As part of my RNA-Seq project analysis I wrote a program to organize a gene expression table for subsequent analyses. The reason I wrote the program is because cufflinks/cuffnorm output (1) amalgamated some separate genes being in close proximity to each other into one XLOC id (2) some genes occurred more than once in the list and at each occurrence had a different XLOC despite having the same gene name. I figured that the possible reason for that is because the same gene may have different TSS and hence will have different XLOC id. Therefore the final situation was that the same gene would have different FPKM expression values in each XLOC.

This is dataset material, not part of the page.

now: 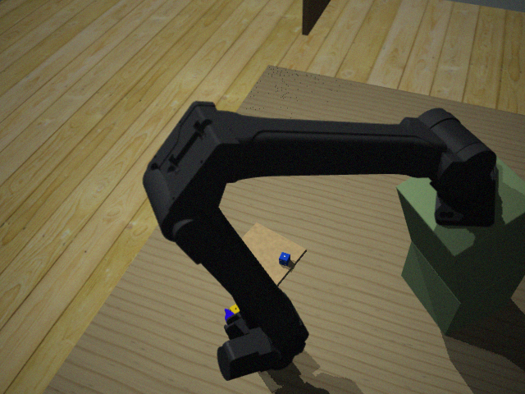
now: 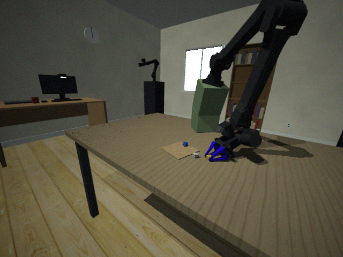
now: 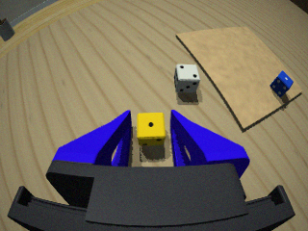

The program I wrote (1) separates genes sharing the same XLOC and assigns to them the original FPKM that was reported by cuffnorm per XLOC (2) identifies genes that occur multiple times and averages their expressions as reported in different XLOC ids. And here is my crucial question:
I noticed that these FPKM expressions can vary significantly between XLOCs. So for example imagine this situation:
gene_id gene_name sample 1 sample 2
XLOC_1 funnyGen 20 1
XLOC_3 funnyGen 2 1
Now, if we were to average the data as I wrote the program we end up with:
gene_name sample 1 sample 2
funnyGen 11 1
It seems to me the data could be significantly skewed. Is yoru advise then to average the FPKM data or perhaps only add them to each other. The letter scenario may be better in the type of scenario described above but averaging may be better for other. And hence I'm undecided for which option to go, an option that I can apply to the whole dataset.